-- EXERCISE REQUIREMENTS --
Go to the line containing "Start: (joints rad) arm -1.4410" in the records below and print it and every following line exactly, on through the line containing "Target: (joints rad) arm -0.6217", then stop.

PROVIDED RECORDS Start Marker

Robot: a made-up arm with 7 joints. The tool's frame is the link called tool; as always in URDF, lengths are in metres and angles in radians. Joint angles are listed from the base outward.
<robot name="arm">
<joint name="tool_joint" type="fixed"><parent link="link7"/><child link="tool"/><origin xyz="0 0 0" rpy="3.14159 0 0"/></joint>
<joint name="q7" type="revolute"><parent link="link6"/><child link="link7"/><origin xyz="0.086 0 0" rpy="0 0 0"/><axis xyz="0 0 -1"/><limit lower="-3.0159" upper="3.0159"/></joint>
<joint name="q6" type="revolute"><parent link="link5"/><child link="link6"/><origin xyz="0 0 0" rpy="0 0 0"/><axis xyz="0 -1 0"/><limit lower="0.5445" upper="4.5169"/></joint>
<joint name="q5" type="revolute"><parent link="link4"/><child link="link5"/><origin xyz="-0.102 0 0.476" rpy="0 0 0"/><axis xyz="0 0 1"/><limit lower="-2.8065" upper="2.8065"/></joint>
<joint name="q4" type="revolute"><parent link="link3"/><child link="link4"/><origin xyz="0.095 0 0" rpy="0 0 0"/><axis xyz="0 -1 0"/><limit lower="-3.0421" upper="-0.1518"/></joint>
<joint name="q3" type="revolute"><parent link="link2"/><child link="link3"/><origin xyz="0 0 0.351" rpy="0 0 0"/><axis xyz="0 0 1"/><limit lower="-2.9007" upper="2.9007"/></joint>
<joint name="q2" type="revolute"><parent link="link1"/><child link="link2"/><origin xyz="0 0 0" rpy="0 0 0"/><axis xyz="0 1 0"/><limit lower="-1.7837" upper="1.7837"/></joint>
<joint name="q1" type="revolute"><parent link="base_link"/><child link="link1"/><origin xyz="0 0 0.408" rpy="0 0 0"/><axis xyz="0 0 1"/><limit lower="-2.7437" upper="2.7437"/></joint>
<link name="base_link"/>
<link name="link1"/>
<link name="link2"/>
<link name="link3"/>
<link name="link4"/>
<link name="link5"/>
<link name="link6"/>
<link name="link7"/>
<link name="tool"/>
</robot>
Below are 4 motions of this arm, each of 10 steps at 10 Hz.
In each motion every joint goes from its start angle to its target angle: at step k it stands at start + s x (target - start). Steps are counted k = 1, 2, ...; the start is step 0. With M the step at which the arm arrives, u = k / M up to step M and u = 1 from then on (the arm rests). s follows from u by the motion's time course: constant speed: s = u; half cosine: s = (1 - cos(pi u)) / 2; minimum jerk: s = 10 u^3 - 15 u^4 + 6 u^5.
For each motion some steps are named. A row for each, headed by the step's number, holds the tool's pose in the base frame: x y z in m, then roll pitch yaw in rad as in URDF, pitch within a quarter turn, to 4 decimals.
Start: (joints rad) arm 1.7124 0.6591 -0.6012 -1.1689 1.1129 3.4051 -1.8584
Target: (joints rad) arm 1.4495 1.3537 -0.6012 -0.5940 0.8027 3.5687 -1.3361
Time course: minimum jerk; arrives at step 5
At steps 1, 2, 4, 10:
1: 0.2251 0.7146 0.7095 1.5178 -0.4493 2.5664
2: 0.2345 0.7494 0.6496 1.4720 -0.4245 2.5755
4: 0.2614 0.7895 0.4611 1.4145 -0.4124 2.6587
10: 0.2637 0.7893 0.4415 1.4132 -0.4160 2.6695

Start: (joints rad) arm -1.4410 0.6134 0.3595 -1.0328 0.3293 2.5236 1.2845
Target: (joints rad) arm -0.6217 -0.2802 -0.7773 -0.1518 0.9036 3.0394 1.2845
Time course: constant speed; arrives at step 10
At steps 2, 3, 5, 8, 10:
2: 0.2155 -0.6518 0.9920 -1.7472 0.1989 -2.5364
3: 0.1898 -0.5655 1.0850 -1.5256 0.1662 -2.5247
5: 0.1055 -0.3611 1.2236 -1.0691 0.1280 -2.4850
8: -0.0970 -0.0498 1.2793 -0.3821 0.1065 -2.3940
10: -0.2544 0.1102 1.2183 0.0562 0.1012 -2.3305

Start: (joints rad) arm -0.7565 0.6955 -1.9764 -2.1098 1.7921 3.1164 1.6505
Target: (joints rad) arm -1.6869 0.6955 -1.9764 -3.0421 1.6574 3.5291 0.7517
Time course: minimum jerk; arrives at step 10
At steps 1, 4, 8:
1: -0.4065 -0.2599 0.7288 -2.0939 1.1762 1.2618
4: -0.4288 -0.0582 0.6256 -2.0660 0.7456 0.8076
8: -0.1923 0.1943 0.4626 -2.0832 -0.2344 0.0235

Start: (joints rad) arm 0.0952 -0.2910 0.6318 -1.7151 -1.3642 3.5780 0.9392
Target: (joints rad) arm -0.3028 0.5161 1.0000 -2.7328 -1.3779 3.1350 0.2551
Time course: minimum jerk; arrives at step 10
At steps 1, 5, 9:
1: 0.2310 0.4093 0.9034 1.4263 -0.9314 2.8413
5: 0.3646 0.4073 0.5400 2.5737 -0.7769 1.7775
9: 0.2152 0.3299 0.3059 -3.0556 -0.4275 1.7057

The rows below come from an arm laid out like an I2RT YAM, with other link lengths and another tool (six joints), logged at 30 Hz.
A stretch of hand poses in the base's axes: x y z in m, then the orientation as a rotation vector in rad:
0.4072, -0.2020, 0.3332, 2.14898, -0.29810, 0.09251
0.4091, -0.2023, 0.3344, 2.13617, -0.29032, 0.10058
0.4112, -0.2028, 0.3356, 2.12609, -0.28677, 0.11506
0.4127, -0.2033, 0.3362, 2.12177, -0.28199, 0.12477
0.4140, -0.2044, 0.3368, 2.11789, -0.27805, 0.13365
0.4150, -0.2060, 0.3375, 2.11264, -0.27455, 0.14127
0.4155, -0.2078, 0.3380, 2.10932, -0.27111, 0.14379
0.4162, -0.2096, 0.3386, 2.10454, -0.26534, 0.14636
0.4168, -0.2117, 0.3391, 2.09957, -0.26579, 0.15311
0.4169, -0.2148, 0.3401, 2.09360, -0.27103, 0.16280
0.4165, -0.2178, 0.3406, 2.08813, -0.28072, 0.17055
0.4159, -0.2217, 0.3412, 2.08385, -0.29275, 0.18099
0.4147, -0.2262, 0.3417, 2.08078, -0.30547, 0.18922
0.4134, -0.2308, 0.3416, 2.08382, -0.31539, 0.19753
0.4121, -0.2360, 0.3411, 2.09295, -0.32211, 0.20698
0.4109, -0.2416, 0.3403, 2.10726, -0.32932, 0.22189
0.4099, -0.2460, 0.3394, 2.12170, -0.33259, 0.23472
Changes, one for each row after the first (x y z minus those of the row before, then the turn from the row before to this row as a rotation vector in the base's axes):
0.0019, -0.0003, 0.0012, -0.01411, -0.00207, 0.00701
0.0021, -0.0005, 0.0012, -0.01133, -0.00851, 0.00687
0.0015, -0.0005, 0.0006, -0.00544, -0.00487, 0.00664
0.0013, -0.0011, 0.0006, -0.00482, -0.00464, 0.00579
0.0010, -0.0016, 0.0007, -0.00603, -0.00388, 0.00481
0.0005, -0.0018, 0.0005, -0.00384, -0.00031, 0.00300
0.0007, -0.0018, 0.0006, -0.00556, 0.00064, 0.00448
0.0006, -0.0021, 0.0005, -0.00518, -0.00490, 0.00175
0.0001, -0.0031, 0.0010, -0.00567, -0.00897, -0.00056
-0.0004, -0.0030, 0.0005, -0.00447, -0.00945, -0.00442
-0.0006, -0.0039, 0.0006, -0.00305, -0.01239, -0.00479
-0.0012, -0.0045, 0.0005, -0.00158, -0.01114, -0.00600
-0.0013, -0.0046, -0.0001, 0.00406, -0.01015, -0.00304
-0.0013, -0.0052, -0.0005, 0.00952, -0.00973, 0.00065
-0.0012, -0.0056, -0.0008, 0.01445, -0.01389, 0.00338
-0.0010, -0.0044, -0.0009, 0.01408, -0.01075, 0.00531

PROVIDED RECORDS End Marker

-- TASK SOLUTION --
Start: (joints rad) arm -1.4410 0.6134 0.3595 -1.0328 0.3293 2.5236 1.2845
Target: (joints rad) arm -0.6217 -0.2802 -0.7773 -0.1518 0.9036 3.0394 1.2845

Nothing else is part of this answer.